Advanced Security and Control
Neobanks typically apply AI-assisted risk scoring across device signals, transaction contexts and behavior patterns. These include device binding and anomaly detection.
Some offer controls that support threat modeling for online card fraud. Virtual cards can limit the usefulness of stolen card details by reducing reuse. Merchant or category limits and location-aware prompts can also block unexpected spending or trigger extra verification when an activity deviates from normal patterns.
While these do not eliminate fraud, they convert security from a hidden back-end function into an active control surface where the user can participate in containment.
Revolutionizing Commercial Card Usage
For small and medium-sized enterprises, neobanks position cards as operating infrastructure. Traditional business banking often treats cards, lending and treasury as separate products with different onboarding flows. Neobanks unify these capabilities in a single interface with role-based access, programmable controls and integrations that fit modern finance teams.
The result is tighter financial control without adding administrative load. Businesses can connect banking to accounting systems, payroll platforms and payment processors, then use those connections to automate policy enforcement. Better data lineage and faster categorization thereby reduce the blind spots where fraud and compliance failures thrive.
AI-Powered Underwriting and Credit
Neobanks use automation to evaluate cash flow data, invoices, payment histories and account activity to adjust limits or extend credit faster than manual review cycles. End-to-end automation also improves risk management across the lending life cycle by analyzing large volumes of financial statements, histories and market signals to arrive at informed credit decisions and reduce exposure to losses.
Automation changes how businesses use cards daily. Faster underwriting means a company can access credit sooner, then continue using it without the constant stop-start that happens when assessments drag on.
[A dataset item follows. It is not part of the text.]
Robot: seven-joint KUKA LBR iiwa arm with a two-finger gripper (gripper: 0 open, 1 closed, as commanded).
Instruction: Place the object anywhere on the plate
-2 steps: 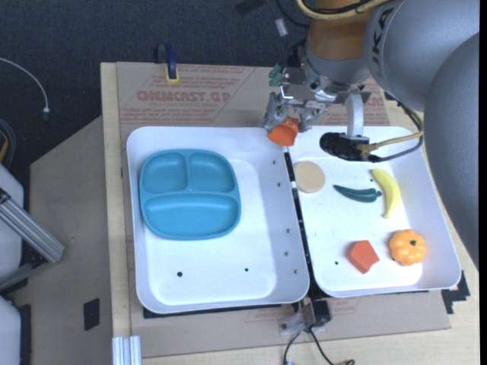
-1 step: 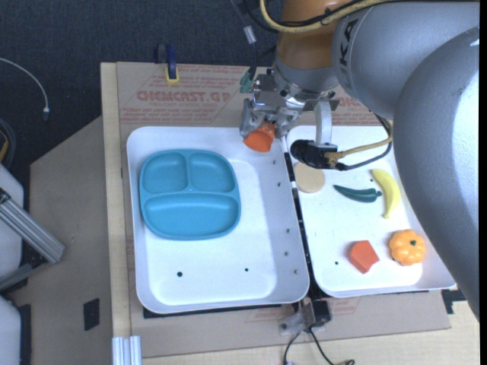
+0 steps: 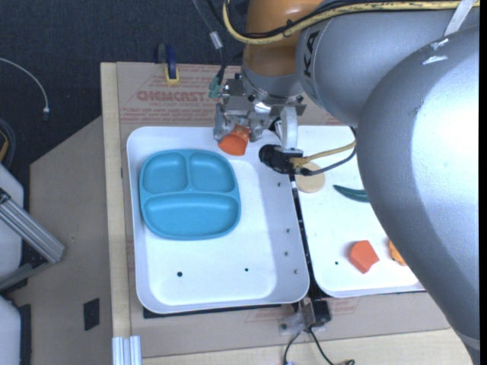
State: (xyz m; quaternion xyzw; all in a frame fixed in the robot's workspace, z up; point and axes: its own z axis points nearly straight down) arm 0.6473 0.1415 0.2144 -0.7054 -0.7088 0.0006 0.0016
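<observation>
A blue divided plate (image 3: pixel 189 193) lies in the left white bin (image 3: pixel 221 280), toward its far left. My gripper (image 3: pixel 236 137) hangs above the far edge of that bin, just past the plate's far right corner. A small orange object (image 3: pixel 234 143) shows between its fingers (image 3: pixel 222 128), so the gripper is shut on it. The object sits a little above and beyond the plate's rim.
The right bin (image 3: pixel 342 276) holds an orange block (image 3: pixel 364 255), a green curved piece (image 3: pixel 350 193), a tan round disc (image 3: pixel 310 181) and another orange piece (image 3: pixel 397 252) at the arm's edge. My large grey arm (image 3: pixel 411 128) covers much of the right side.
</observation>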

Ongoing monitoring also keeps things moving. If a transaction looks risky, the system can step in right away by reducing a limit, launching a quick verification or flagging a vendor.
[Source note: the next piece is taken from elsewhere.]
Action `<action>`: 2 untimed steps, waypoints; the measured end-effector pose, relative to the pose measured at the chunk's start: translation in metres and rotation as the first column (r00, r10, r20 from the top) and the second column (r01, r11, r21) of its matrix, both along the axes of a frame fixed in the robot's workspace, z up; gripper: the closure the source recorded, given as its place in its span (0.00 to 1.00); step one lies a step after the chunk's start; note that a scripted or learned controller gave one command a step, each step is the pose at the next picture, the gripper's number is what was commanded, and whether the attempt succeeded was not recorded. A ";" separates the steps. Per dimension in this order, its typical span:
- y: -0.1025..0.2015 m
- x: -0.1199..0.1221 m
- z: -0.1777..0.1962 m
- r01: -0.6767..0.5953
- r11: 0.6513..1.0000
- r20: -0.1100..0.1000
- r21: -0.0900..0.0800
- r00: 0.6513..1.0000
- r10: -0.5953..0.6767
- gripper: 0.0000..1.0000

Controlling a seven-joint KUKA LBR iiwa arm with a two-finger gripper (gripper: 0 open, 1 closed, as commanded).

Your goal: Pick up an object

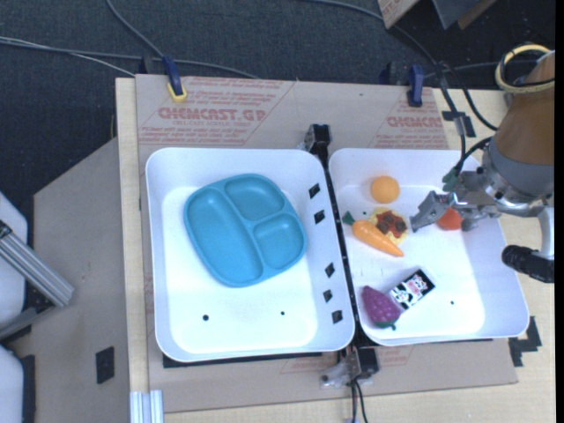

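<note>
Toys lie loose in the right bin (493,320), the likely stock for a pick: an orange ball (384,189) toward twelve o'clock, a toy carrot (378,237) at about nine o'clock beside the dividing wall, a small dark and red piece (393,222) touching the carrot's upper end, and a purple toy (378,306) with a black-and-white carton (412,290) at about seven o'clock. They sit scattered rather than arranged, which suits a program that grabs at whatever falls under it. A red object (450,220) lies near three o'clock, right by the claw (438,211).

The left bin (176,324) carries a blue divided plate (245,228) lying flat near its centre, probably a drop-off place.

The arm enters from three o'clock and the claw hangs low over the right bin, with a grey finger reaching toward the carrot. Whether the claw stands apart or together I cannot tell, since the wrist hides part of it. The red object sits against it, but nothing is clearly gripped, so I judge the pick not yet secured.
</note>
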State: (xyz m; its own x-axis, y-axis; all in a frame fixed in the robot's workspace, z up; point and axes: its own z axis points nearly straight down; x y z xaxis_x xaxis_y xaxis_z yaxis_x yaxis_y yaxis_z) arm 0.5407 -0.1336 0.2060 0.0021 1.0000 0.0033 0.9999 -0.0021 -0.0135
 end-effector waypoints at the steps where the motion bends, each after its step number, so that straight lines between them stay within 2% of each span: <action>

Streamlined Expense Management
Rather than passing around one corporate card, finance teams can give each employee, project or vendor its own card and set specific rules. A contractor can get a card that works only for a week. A project card can be limited to certain merchants. A high-risk category can be blocked outright. Receipts can also flow in automatically, so expenses get matched and coded sooner.
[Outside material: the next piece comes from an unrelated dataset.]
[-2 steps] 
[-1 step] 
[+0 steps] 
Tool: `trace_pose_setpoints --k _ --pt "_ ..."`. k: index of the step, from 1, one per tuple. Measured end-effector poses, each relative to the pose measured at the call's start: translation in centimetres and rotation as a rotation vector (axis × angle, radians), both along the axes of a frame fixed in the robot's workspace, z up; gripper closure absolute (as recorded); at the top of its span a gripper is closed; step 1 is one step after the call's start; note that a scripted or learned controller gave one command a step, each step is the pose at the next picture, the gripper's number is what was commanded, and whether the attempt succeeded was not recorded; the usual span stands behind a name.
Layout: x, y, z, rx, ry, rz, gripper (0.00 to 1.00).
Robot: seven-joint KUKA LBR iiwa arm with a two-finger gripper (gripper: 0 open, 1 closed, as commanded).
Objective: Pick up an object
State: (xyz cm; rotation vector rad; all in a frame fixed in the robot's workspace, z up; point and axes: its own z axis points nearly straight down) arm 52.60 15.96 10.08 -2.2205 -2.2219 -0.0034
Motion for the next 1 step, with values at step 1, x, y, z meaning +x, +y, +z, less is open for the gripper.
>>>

From a cybersecurity standpoint, segmentation reduces the value of any single compromised credential. Virtual cards can be rotated frequently, employee access can be revoked instantly and anomalous expense patterns can trigger finance and security.
What This Means for Traditional Banking
Incumbent banks are responding to neobanks, partly because customers now seek instant alerts, self-service freezes and app-native dispute flows as baseline features. Regulators are also paying attention to how AI changes risk and resilience, especially when models depend on third-party providers or introduce new attack surfaces.
The U.S. Federal Reserve has even emphasized the need to balance innovation with safety, soundness and evolving risk management practices as AI adoption expands. Supervisors in Europe have also described banks using AI for credit scoring and fraud detection as adoption becomes more mainstream.
Next Steps for Safer and Smarter Card Use
Cards now act like smart controls for identity, risk and cash flow. Neobanks pushed that shift by using AI and automation to speed up processes for a range of financial services. As these systems improve, credit and debit use will adapt in real time, staying more secure and fitting more naturally into daily spending and business operations.